Designate x . U Constant values of the state or input variables at which this linearization is calculated.

The Sizes M, N, L, K, P, Q, R are matrices, where Q and R are any positive ones Matrices selected can be and L denotes the unit matrix. M and N are Jacobi matrices and will be over the partial derivatives of f and h are calculated according to x. α ≥ 0 is one non-negative real constant.
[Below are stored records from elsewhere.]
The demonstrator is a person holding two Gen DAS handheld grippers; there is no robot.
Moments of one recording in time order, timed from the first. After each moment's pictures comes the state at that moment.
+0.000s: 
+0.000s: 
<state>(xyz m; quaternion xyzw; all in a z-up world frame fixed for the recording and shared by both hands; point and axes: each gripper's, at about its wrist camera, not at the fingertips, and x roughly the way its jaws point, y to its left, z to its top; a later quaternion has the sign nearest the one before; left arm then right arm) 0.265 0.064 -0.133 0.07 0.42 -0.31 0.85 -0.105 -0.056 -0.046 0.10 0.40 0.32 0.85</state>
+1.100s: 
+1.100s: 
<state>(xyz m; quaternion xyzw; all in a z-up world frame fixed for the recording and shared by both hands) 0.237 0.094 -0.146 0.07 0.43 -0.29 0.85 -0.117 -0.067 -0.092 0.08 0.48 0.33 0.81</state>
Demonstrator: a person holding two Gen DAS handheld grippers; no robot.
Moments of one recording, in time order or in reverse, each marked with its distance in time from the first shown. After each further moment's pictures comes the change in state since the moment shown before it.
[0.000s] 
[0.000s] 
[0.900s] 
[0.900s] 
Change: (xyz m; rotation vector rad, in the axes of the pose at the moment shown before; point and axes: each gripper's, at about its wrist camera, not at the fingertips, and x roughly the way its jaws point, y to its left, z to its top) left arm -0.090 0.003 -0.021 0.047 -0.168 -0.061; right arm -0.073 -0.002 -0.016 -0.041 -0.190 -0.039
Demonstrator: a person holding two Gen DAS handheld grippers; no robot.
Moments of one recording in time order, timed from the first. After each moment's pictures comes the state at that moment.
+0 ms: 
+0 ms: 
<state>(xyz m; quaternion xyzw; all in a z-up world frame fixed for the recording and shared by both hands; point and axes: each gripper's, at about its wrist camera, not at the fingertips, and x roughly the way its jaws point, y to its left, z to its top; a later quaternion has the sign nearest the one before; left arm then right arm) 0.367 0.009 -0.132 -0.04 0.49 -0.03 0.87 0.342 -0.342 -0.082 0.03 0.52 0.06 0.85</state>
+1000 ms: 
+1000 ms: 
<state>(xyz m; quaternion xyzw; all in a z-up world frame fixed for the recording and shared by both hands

The superscript "T" means matrix transposition superscript "-1" matrix inversion.

This then gives the Kalman gain K as follows: K = PN T R -1 ,

All in all The advantages of the method presented here are accurate and especially fast estimate the for the initially mentioned control for motion control an actuator armature required physical quantities. there can Of course a variety of details of the present description certainly deviating from this, without the content of the claim to leave.

Claims (1)

Method for controlling the movement of an armature of an electromagnetic actuator, in particular for actuating a gas exchange stroke valve of an internal combustion engine, wherein the armature oscillating between two solenoid coils is moved against the force of at least one return spring by alternating energization of the solenoid coils, and wherein with a Approach of the armature to the initially energized coil during the so-called trapping the voltage applied to the armature catching coil electrical voltage (U), taking recourse to measured values for the currently detected armature position (z) and for the detected in the trapping coil current flow (I. ) is reduced, for which purpose from these measured values (z, I) via a so-called observer ( 1 ) using a mathematical model, estimated values for the movement speed (z.) of the armature and for the armature acceleration (z ..) are determined, characterized in that the observer ( 1 ) is designed as an extended Kalman filter with constant gain (K), which in addition to said detected measured values (z, I) additionally processes the electrical voltage (U) applied to the trapping coil.